祁煜不太想和凜川相處,寒暄一結束,他就催他離開,讓他該幹什麼就幹什麼去,不要在他這裡浪費時間。
然而凜川并沒有走,一直站在原地,“我就是為你來的。”
為他來的?祁煜眉宇間的結擰得更深了,他有種不好的預感。凜川緊接而來的那句“随我回聽劍居”将預感變成了現實。
“理由?”祁煜豎眉問他。
“這便是理由。”凜川從衣間拿出一件東西遞向他,祁煜看到那件東西心裡發虛,面上卻還是雙手抱臂強裝淡定,“這算哪門子的理由?”凜川手中拿的正是他前段時間交給他的宗規。
凜川挑眉,“光憑上面的筆迹不是你的這一點,還不夠?”
祁煜睜大眼睛,雖然已做好了被拆穿的準備,但聽他親自說出來的那一刻,還是不免有些吃驚。
不誇張地講,紙上的字迹已經做到了以假亂真的地步,他本人看了也挑不出毛病,他不明白凜川怎麼就一口咬定那不是他寫的?
“很簡單。”凜川指着紙上的字解釋,在寫某些字時他習慣用連筆一氣呵成,而他交上來的宗規中就沒這個習慣。
祁煜訝然,他想知道凜川是什麼時候發現他弄虛作假的?凜川回答說:“第一眼就知道。”
祁煜拿眼尾睨他,“師叔還真沉得住氣,都過去這麼久了,才來找我算賬。”
凜川眸中流瀉出無奈,一言不發地将宗規折好。如果要算賬當天就算了,哪還用等到今天?他實在是被祁煜回避得沒辦法了,才出此下策。

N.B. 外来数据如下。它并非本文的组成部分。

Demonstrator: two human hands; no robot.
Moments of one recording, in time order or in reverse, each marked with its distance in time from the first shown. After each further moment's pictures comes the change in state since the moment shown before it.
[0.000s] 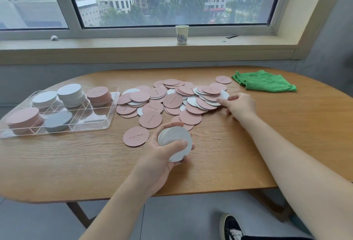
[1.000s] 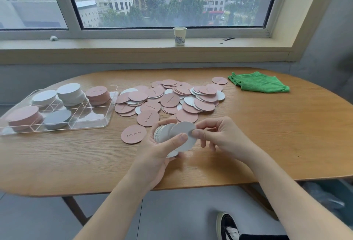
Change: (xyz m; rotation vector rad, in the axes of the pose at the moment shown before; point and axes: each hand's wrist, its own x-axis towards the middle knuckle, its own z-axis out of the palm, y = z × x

凜川以要祁煜在他眼皮子底下重新抄宗規為由,讓祁煜跟他一起回淩霄峰。
祁煜因耍小把戲被他逮住,沒底氣拒絕,隻好答應跟他走。兩人一起禦劍回峰,在馬上抵達淩霄峰之際,祁煜計上心來,直直沖山腳飛去,凜川一怔,旋即跟上去。
祁煜落在山腳的台階路上,擡頭沖上方的凜川道,“淩霄峰禁止他人禦劍施法,師叔還是先回聽劍居等我吧,我慢慢走上去。”
祁煜都想好了,等凜川一走他就趕緊往弟子峰跑,弟子峰人多聲雜,料想凜川也不會那裡抓他。
怎知,凜川根本不用去弟子峰抓他,因為他就沒給他逃跑的機會。
他落到山腳後,凜川也收起劍支落到了山腳,還對他說,“我和你一起走上去。”
“……”祁煜除了答應,還能怎麼辦?兩人一起走到聽劍居門前,開門的童子聽到兩人是一起走回來的,眼睛睜得渾圓。
司甯杏眼睜得也渾圓,不知是不是錯覺,他總感覺凜川對祁煜是越來越在乎了。